# What is expected:
Go through the listing below and output it word for word.

Supplied material Start Marker

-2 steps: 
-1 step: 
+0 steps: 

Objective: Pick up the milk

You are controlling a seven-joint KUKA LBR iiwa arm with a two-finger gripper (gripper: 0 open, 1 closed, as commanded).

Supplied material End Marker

# Result:
-2 steps: 
-1 step: 
+0 steps: 

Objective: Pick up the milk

You are controlling a seven-joint KUKA LBR iiwa arm with a two-finger gripper (gripper: 0 open, 1 closed, as commanded).

The response has been given in full.